Wenger is hopeful that Theo Walcott will pass a fitness test on his hamstring and return to the squad after three weeks out. Despite suggestions to the contrary, Wojciech Szczesny is fine. Bacary Sagna had surgery on his broken leg this week so Francis Coquelin will deputise at right back.

The sub-plot of Sunday's drama sees Roy Hodgson bid farewell to West Brom before leaving to take over the England team. His time at The Hawthorns has rebuilt his reputation after that disappointing spell at Liverpool. 

Last season, West Brom finished 11th with 47 points. They are currently 10th on exactly the same figure.
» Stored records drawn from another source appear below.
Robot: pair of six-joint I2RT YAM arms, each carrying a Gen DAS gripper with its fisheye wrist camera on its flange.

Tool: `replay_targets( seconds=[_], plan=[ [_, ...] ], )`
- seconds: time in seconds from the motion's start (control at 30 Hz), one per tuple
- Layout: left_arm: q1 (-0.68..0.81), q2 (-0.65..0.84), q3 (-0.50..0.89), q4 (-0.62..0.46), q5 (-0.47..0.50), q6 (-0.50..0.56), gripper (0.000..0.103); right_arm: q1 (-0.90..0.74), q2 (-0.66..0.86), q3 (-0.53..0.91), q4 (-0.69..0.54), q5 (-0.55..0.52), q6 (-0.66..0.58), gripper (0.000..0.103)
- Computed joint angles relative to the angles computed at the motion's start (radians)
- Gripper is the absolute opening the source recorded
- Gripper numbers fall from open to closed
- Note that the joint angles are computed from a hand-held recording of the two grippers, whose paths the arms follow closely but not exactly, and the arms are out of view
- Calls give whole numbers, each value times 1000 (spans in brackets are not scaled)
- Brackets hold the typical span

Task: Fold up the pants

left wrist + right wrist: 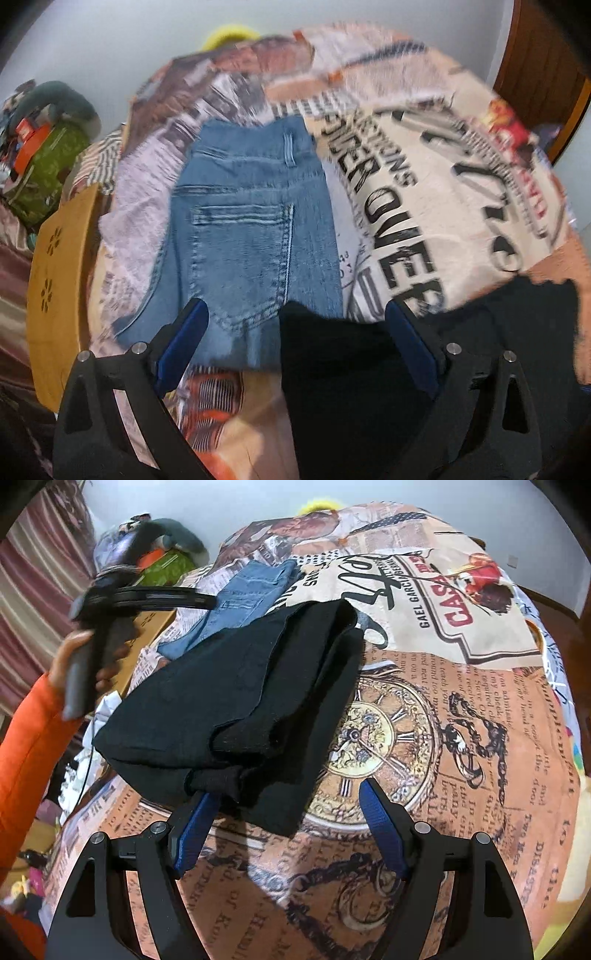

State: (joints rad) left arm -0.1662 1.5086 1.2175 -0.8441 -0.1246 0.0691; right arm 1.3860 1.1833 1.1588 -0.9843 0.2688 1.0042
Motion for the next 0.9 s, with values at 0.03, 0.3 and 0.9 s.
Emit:
replay_targets(
  seconds=[0.03,0.3,0.9],
  plan=[
    [-10,31,4,11,-17,-1,97,-11,-5,-9,7,-5,-10,75],
    [-1,152,-14,13,-6,100,98,-138,-45,-83,69,-75,-151,77],
    [88,-325,-349,-232,10,174,77,-138,-129,50,-193,53,-117,77]
  ],
)
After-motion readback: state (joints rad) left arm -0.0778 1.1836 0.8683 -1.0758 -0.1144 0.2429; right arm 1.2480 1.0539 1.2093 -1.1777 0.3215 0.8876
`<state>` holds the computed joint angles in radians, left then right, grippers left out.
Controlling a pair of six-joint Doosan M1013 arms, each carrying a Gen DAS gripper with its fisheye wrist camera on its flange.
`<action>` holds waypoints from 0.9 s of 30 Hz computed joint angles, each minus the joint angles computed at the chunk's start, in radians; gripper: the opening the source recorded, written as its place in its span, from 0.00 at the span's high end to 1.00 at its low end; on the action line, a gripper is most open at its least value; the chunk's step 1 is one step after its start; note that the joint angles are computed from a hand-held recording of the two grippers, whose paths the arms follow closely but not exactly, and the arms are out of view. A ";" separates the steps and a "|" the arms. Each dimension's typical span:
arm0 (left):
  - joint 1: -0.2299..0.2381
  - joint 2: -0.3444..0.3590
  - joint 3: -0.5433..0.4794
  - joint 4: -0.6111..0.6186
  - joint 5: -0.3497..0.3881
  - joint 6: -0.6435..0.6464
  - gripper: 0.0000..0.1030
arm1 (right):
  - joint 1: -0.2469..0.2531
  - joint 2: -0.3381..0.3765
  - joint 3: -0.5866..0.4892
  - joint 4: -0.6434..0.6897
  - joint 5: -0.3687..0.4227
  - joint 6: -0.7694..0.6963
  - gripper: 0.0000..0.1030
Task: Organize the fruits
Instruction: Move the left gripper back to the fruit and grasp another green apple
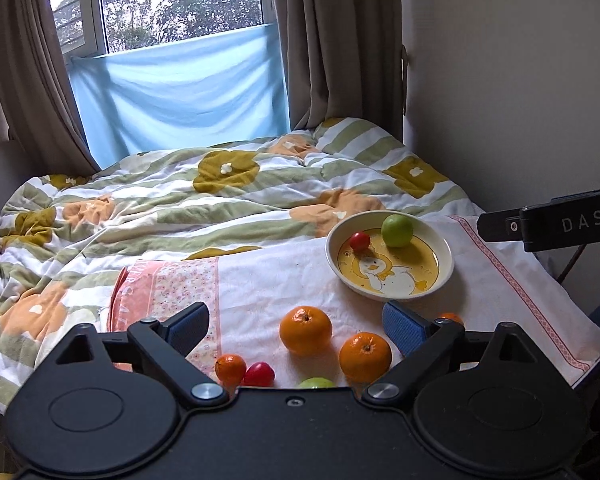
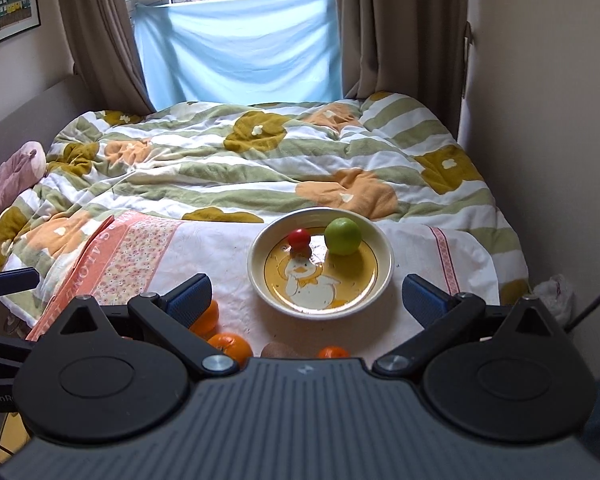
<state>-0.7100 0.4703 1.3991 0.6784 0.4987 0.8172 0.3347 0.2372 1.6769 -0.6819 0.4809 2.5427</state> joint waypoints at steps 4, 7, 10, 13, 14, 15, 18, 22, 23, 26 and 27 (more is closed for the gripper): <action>0.007 -0.015 0.036 -0.021 -0.027 0.016 0.05 | 0.026 -0.018 0.040 -0.045 -0.005 0.107 0.00; 0.011 -0.016 0.056 -0.039 -0.035 0.036 0.05 | 0.043 -0.020 0.060 -0.074 0.001 0.157 0.00; 0.017 -0.011 0.070 -0.092 -0.045 0.092 0.05 | 0.057 -0.013 0.080 -0.109 0.008 0.206 0.00; 0.020 0.000 0.081 -0.121 -0.056 0.142 0.05 | 0.065 -0.004 0.100 -0.125 0.001 0.235 0.00; 0.022 0.002 0.088 -0.130 -0.069 0.158 0.05 | 0.065 -0.002 0.108 -0.129 -0.011 0.242 0.00; 0.024 0.008 0.092 -0.140 -0.078 0.173 0.05 | 0.065 0.002 0.116 -0.136 -0.025 0.251 0.00; 0.031 0.025 0.098 -0.154 -0.105 0.209 0.05 | 0.064 0.017 0.132 -0.161 -0.064 0.277 0.00; 0.039 0.056 0.096 -0.172 -0.137 0.285 0.08 | 0.061 0.046 0.147 -0.170 -0.107 0.297 0.00; 0.041 0.064 0.095 -0.182 -0.146 0.310 0.09 | 0.059 0.052 0.149 -0.164 -0.115 0.295 0.00; 0.044 0.084 0.088 -0.208 -0.165 0.381 0.12 | 0.056 0.070 0.152 -0.172 -0.130 0.311 0.00; 0.044 0.090 0.088 -0.199 -0.174 0.384 0.12 | 0.055 0.076 0.152 -0.175 -0.134 0.312 0.00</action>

It is mid-table but hardly mediocre given the club has been re-establishing itself in the Premier League after dropping down to the Championship. Teams with greater resources have been struggling to stay up, or indeed gone down, while Hodgson has had his hand on the tiller at West Brom.
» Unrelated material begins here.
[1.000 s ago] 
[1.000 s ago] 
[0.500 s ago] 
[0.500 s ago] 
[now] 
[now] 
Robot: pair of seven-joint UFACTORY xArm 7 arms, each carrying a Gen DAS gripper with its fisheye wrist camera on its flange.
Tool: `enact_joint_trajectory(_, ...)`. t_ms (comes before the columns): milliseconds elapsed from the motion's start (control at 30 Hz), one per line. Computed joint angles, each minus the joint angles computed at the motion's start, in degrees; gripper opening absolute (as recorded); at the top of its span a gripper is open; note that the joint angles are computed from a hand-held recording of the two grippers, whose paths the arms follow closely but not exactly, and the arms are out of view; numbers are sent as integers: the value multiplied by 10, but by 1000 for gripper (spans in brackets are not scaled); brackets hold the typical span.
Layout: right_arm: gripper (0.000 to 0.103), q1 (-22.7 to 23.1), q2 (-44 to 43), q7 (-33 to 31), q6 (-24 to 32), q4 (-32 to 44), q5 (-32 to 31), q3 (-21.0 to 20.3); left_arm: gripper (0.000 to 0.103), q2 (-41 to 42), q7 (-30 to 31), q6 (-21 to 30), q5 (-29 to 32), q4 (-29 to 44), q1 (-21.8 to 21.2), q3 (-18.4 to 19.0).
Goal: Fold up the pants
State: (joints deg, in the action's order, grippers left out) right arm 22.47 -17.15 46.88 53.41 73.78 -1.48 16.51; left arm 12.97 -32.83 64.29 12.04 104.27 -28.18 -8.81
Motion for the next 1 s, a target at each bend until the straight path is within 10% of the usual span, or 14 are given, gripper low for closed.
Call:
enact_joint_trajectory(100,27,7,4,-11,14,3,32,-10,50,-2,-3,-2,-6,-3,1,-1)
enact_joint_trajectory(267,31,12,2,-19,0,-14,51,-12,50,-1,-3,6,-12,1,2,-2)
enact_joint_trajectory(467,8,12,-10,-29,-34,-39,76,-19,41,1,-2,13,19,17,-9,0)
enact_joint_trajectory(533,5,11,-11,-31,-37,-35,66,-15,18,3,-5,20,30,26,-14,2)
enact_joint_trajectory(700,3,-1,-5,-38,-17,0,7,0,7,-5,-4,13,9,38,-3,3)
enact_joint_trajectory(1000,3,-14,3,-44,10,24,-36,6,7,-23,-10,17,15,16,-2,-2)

And, given they scored twice in the final 15 minutes to force a draw at relegation-battling Bolton last weekend, you must assume Sunday's opponents have not mentally cleaned out their lockers just yet.

"Roy Hodgson's teams are well-organised and usually play a 4-4-2 very well," said Wenger. "It is a system he was always faithful to.

"He has stabilised West Brom. They are mid-table and have been secure for a while now in the Premier League and that is a great achievement.

"I expect our opponents to play at their best [despite it being Hodgson's last game]. We'll adjust our performance to that and prepare ourselves to face a team who are focused and motivated. We are never disappointed when we imagine that. We got that against Stoke, we got that against Norwich. So, consequently, we prepare to face a normal game."

But, of course, it isn't a normal game. Pressure-packed finales never are.

During his press work, the manager twice suggested the situation reminded him of 'Final Salute' day when Arsenal bade Highbury the fondest farewell by overtaking Tottenham to secure fourth place.

That was six years ago and this is the most important, most thrilling and certainly most nerve-wracking climax since then.

We can only hope for a similar conclusion.

Team News

West Brom: Odemwingie (doubt - hamstring), Thomas (doubt - illness). Brunt (illness), Gera (knee), Reid (foot)

Arsenal: Walcott (test - hamstring), Arteta (ankle), Diaby (calf), Mertesacker (ankle), Sagna (broken leg), Wilshere (ankle), Frimpong (knee)

Random Facts

West Brom have lost more home games than any side outside the bottom three.

The last time Arsenal won a trophy without the retiring Pat Rice at the club was 1953.

The last time West Brom kept a clean-sheet against Arsenal was in November 1985.

This will be Arsène Wenger's 600th Premier League game in charge of Arsenal.

Robin van Persie needs one goal to equal the record for Premier League goals in a 38-game season. He'd have 31 like Alan Shearer in 1995-96 and Cristiano Ronaldo in 2007-08.